= TASK TO COMPLETE =
Some lines in the data below hold the string "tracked". Report how many, as a bare number.

= THE DATA =
################

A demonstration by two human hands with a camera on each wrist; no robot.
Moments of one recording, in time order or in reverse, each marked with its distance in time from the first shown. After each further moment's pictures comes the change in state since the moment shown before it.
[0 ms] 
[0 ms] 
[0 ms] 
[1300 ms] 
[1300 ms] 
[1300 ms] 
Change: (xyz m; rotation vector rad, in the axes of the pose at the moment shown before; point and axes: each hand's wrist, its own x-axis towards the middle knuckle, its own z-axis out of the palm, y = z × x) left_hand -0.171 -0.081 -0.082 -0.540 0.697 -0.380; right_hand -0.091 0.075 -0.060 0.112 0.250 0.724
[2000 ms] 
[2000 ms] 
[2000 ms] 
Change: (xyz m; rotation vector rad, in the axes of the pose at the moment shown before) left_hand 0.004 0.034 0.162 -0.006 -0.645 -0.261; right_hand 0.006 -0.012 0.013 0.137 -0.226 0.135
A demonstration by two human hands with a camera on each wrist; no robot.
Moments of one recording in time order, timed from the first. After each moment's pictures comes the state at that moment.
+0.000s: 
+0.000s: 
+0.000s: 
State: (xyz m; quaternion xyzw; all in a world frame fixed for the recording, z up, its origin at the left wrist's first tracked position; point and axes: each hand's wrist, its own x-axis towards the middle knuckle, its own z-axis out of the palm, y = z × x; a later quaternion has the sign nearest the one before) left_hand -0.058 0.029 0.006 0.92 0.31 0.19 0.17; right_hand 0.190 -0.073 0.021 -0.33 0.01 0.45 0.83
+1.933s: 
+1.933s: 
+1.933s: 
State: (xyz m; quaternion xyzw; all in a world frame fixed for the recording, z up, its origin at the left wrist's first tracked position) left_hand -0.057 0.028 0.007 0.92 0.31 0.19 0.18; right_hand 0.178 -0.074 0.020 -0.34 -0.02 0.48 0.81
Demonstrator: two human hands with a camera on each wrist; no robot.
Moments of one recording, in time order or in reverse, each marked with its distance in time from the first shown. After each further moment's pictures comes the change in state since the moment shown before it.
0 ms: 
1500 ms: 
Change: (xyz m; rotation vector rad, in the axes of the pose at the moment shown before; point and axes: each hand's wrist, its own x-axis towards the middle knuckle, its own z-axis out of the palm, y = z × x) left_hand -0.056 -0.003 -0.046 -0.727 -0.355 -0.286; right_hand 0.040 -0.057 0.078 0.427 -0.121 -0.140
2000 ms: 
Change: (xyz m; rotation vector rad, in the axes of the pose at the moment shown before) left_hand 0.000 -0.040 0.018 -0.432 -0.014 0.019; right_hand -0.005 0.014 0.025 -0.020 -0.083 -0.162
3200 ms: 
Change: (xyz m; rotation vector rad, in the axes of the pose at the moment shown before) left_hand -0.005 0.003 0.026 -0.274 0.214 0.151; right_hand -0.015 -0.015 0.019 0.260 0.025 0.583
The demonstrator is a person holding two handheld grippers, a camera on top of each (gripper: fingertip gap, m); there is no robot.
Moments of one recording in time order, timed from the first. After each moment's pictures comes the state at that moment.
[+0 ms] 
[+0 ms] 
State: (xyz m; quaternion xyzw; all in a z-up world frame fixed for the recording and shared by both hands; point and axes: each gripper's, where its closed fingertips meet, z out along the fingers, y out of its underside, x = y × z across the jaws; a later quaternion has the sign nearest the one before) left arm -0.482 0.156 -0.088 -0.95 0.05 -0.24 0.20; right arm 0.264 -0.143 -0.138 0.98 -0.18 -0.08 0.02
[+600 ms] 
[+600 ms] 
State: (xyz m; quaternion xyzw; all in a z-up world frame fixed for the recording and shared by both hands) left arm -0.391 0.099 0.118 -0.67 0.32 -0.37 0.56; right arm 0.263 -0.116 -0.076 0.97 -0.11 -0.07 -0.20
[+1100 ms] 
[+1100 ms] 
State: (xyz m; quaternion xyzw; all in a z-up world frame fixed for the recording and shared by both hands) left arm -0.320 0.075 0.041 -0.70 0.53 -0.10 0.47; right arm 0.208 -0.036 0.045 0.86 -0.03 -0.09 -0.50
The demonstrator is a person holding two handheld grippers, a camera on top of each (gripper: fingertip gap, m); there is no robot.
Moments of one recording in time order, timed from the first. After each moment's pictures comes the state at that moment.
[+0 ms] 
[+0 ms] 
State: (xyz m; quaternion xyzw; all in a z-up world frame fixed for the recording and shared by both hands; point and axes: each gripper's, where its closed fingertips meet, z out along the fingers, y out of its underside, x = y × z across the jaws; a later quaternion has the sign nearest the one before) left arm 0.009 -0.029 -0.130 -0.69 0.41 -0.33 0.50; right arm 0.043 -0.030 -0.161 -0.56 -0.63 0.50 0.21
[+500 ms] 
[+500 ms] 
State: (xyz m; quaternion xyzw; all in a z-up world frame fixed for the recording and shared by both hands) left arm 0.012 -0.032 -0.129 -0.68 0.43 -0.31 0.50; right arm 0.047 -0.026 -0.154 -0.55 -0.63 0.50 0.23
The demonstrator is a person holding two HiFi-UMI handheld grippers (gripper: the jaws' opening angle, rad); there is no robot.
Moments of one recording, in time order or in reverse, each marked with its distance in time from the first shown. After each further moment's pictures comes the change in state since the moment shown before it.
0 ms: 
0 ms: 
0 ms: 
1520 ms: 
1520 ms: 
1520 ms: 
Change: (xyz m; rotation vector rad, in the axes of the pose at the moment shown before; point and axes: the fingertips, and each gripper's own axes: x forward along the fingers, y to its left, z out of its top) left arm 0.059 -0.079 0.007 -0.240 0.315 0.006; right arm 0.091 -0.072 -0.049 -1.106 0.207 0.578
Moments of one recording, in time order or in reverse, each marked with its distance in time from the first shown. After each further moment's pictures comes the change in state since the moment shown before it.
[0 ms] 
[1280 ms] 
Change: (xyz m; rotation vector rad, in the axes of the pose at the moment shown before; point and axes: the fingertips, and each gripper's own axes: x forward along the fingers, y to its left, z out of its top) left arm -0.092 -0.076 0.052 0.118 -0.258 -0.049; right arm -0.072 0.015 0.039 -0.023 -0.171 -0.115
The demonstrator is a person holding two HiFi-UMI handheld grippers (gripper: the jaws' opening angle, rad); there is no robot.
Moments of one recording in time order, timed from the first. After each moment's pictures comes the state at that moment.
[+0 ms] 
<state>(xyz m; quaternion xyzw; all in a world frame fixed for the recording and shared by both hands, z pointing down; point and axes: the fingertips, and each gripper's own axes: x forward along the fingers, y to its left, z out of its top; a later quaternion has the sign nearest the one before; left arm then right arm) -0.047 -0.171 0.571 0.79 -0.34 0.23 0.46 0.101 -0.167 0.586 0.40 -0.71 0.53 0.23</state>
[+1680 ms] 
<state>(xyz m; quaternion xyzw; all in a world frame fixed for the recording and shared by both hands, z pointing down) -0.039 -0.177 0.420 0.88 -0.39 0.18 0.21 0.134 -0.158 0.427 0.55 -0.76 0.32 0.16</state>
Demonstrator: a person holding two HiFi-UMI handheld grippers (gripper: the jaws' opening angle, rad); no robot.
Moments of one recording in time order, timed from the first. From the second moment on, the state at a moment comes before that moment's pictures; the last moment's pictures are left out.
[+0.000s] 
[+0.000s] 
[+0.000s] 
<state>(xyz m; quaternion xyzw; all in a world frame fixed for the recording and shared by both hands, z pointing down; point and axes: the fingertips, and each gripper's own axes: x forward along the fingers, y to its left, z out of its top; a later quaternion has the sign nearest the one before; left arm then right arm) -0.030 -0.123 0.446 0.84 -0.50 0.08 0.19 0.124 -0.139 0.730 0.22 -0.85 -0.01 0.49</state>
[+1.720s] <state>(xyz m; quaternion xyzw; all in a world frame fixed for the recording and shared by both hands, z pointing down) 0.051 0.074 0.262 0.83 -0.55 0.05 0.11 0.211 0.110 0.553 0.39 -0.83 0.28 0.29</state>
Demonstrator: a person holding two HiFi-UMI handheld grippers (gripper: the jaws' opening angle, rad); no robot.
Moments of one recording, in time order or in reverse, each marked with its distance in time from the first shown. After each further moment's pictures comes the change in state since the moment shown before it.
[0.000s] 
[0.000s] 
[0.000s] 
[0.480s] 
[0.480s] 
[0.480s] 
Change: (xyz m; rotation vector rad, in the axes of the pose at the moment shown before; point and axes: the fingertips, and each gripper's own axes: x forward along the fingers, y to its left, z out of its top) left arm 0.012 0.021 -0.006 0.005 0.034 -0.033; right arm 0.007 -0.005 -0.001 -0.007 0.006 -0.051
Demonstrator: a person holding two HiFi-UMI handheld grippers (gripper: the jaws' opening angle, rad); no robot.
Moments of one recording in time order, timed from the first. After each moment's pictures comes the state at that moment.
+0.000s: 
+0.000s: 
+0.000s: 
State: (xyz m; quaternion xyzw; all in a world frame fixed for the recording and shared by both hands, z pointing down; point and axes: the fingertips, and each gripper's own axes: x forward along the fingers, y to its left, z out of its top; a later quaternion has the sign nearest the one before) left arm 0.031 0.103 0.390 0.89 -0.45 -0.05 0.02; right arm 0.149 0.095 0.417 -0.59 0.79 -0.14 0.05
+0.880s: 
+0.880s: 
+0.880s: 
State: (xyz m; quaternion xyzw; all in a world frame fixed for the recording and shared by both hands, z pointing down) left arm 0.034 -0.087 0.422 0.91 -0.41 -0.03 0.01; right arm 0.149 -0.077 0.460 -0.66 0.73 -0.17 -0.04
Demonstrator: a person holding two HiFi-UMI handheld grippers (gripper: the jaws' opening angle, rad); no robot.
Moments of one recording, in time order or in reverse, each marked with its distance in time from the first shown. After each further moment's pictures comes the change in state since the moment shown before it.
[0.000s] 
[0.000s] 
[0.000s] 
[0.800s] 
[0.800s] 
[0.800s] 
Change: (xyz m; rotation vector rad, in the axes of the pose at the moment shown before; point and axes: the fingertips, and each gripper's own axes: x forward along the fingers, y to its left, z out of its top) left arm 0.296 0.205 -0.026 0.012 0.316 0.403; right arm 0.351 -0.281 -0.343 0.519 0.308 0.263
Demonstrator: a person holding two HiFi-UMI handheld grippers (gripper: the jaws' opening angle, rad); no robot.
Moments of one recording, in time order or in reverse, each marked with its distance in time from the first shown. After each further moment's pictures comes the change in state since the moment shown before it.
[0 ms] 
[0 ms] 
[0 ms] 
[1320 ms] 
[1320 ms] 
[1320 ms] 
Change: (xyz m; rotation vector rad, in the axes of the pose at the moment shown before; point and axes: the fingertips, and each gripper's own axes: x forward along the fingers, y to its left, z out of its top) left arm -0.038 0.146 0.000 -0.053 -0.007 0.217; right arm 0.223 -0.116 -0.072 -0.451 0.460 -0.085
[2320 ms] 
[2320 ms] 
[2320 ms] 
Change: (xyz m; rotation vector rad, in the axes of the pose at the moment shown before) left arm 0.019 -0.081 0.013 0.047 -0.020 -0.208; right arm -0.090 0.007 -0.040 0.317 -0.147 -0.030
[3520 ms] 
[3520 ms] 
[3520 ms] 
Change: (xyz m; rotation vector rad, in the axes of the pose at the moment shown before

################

= TASK RESULT =
2